## Activity
What lines of the data below hold "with"? Show them.

## Recorded information
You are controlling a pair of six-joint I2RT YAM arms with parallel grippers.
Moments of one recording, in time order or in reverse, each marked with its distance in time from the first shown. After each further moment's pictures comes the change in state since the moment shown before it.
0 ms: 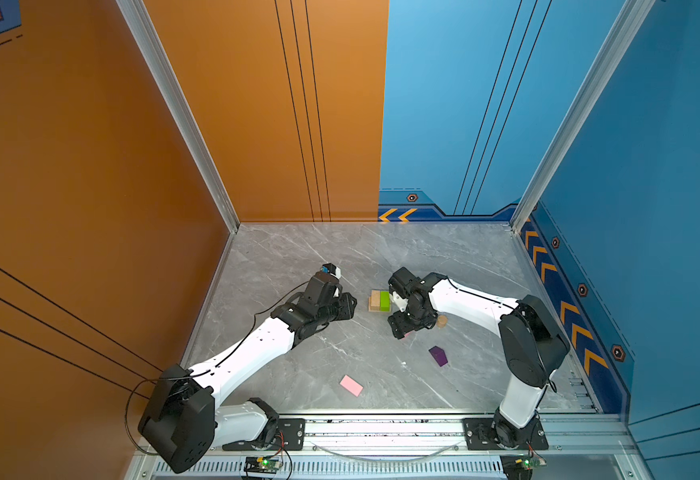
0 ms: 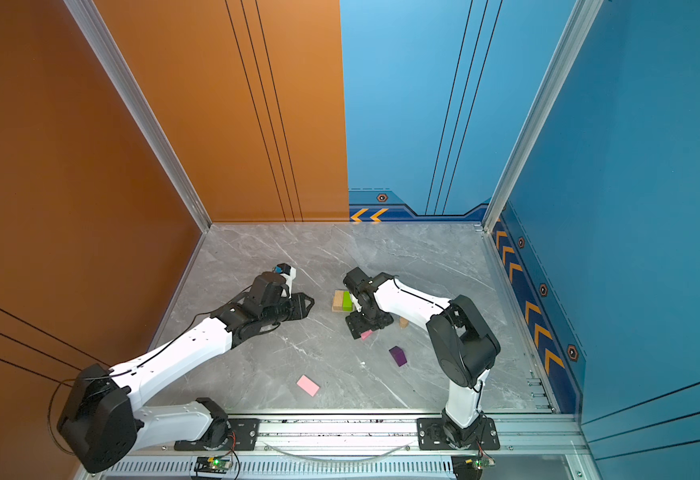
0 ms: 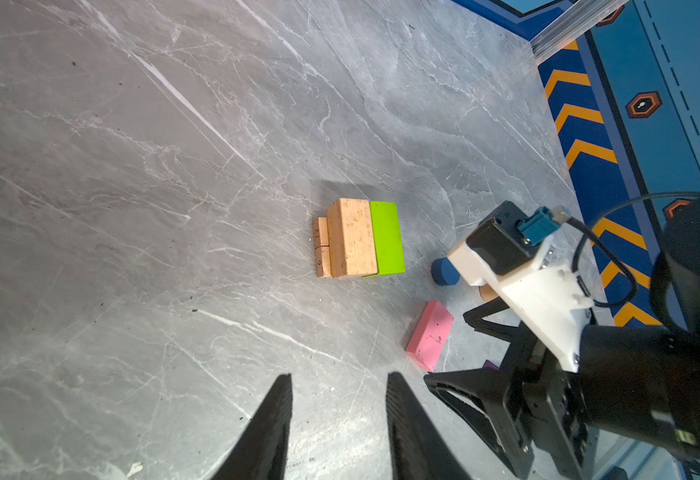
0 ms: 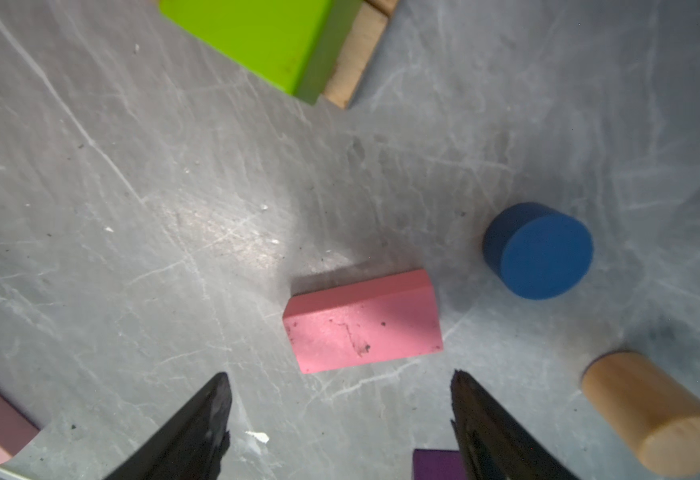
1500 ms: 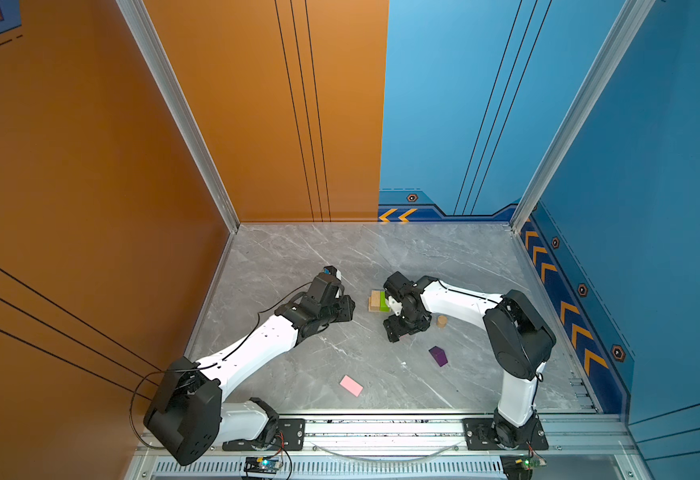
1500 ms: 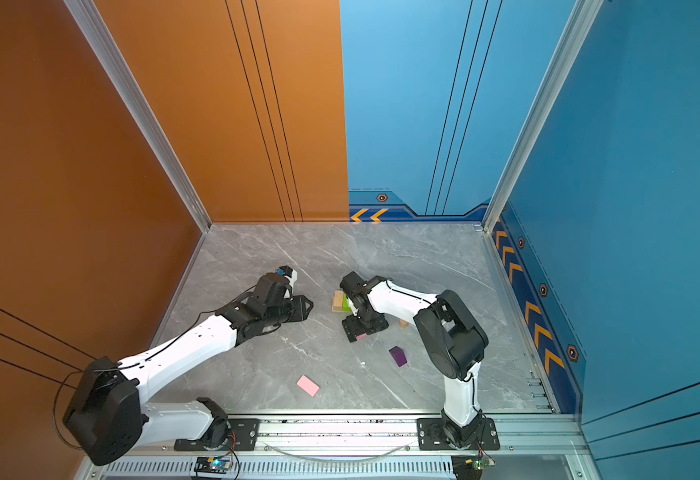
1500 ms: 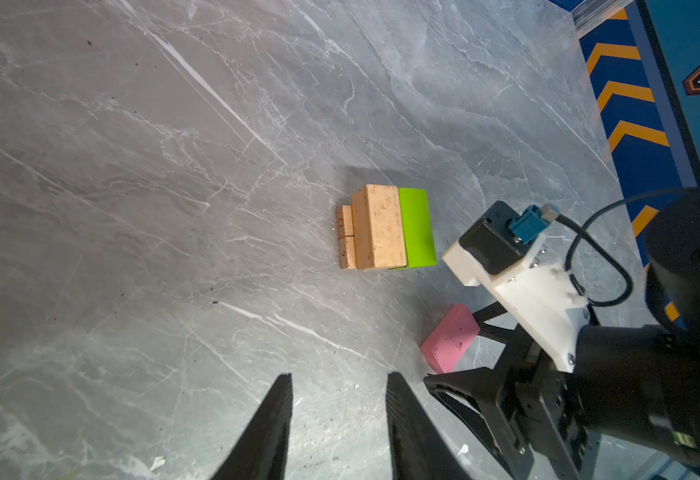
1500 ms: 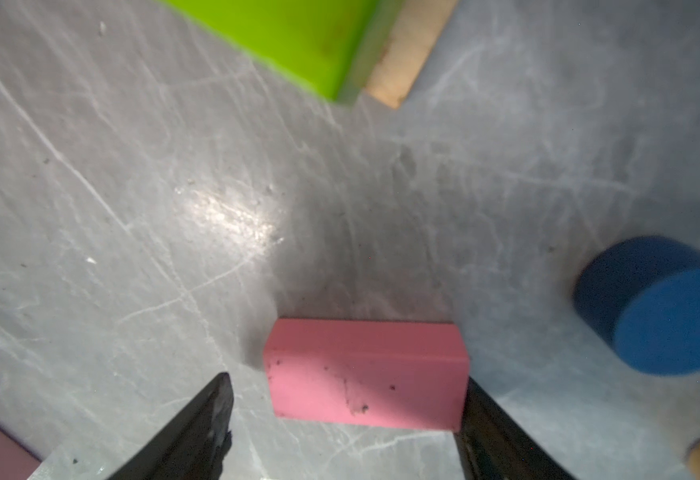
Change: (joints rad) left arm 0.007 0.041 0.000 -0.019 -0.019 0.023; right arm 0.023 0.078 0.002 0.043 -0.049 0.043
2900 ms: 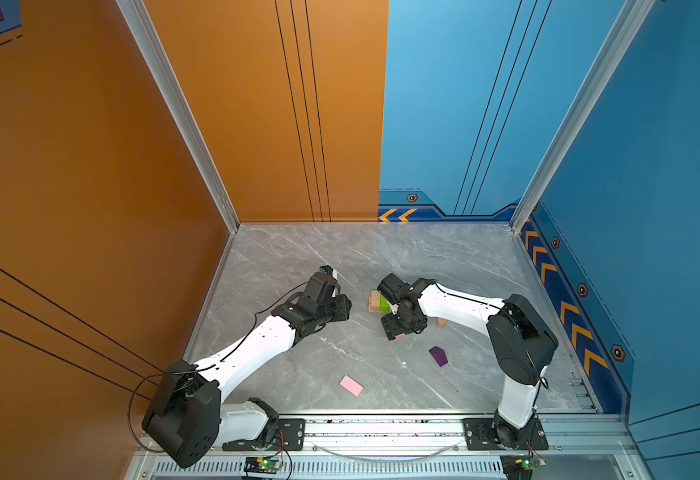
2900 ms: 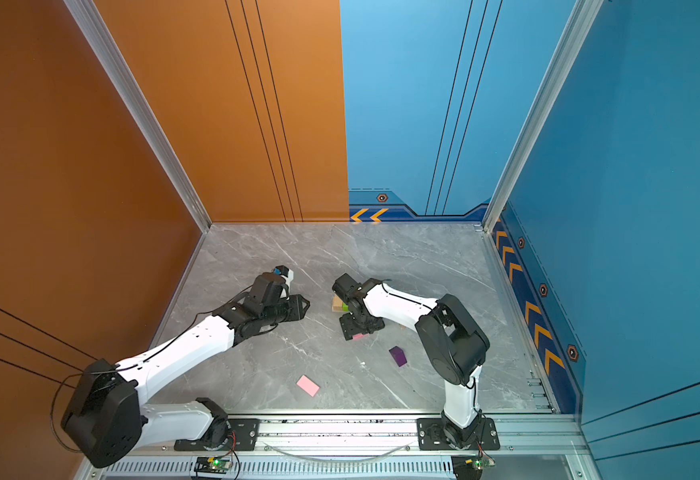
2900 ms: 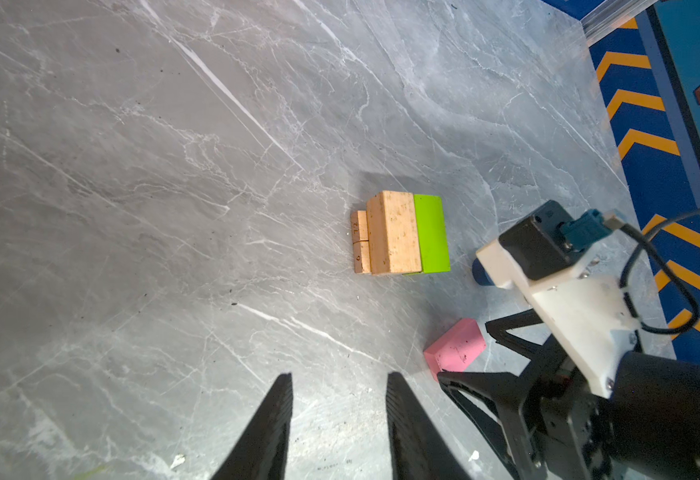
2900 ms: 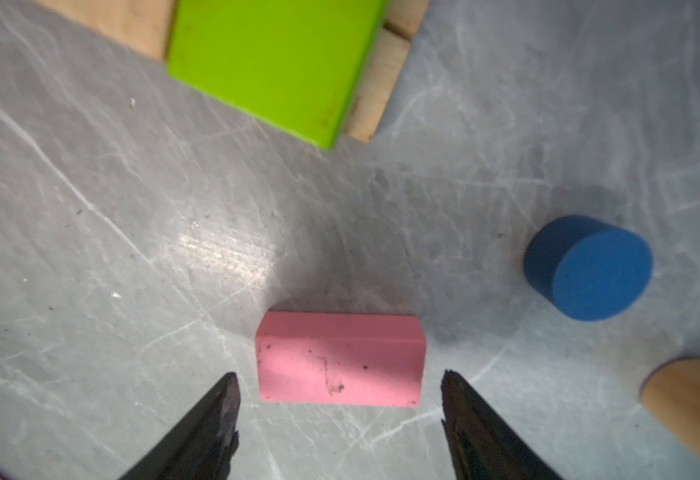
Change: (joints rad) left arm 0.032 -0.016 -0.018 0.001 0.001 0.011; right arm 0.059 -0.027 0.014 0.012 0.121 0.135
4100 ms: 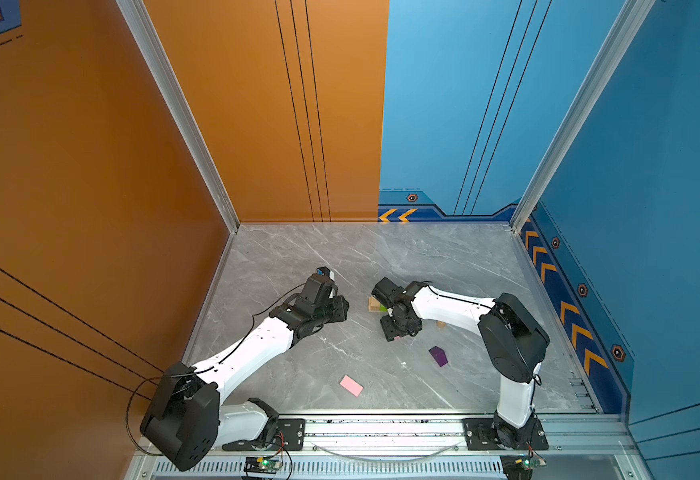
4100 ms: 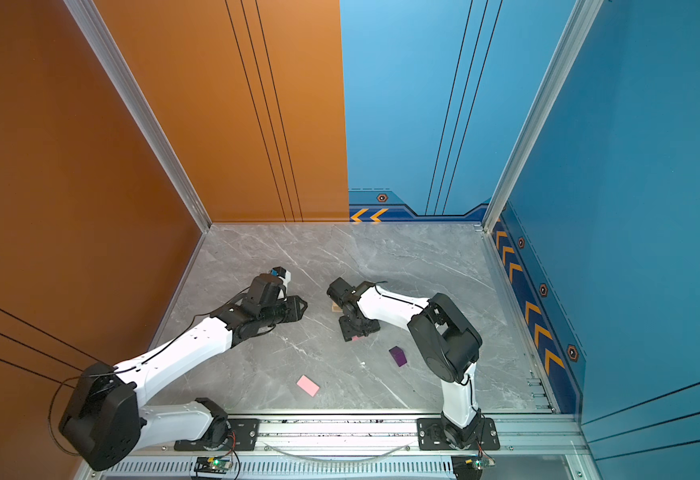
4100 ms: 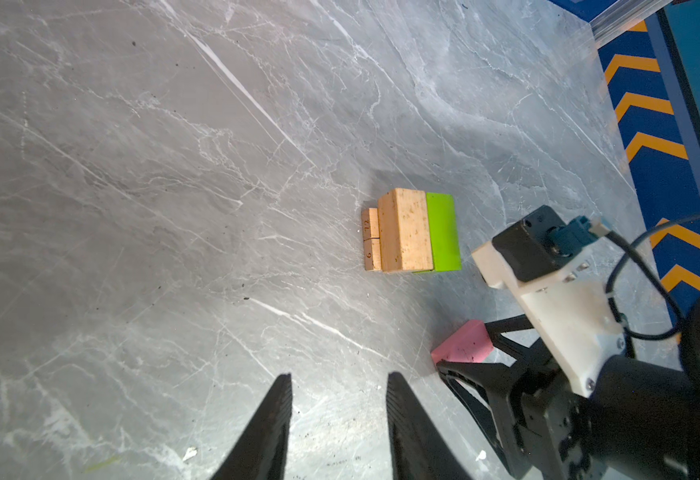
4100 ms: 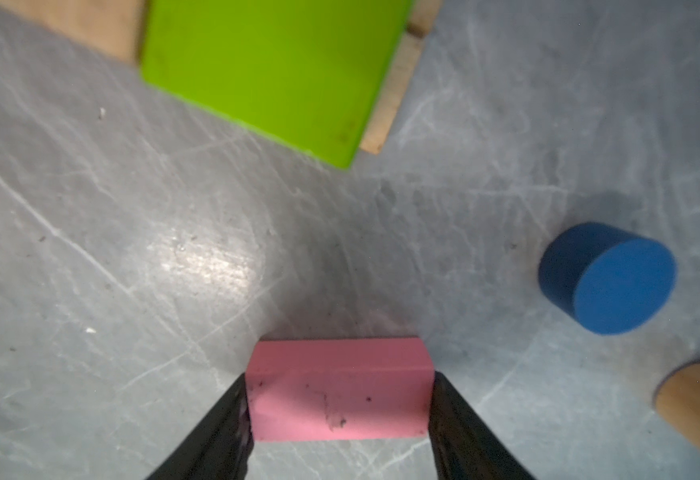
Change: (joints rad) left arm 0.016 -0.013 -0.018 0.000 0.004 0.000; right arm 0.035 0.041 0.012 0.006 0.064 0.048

## Response
You are controlling a pair of six-joint I2RT YAM arms with parallel grippers.
Moments of one recording, in time order or in reverse, each marked with its distance in time from the first shown. After each further moment's pictures comes the change in state since the moment shown before it.

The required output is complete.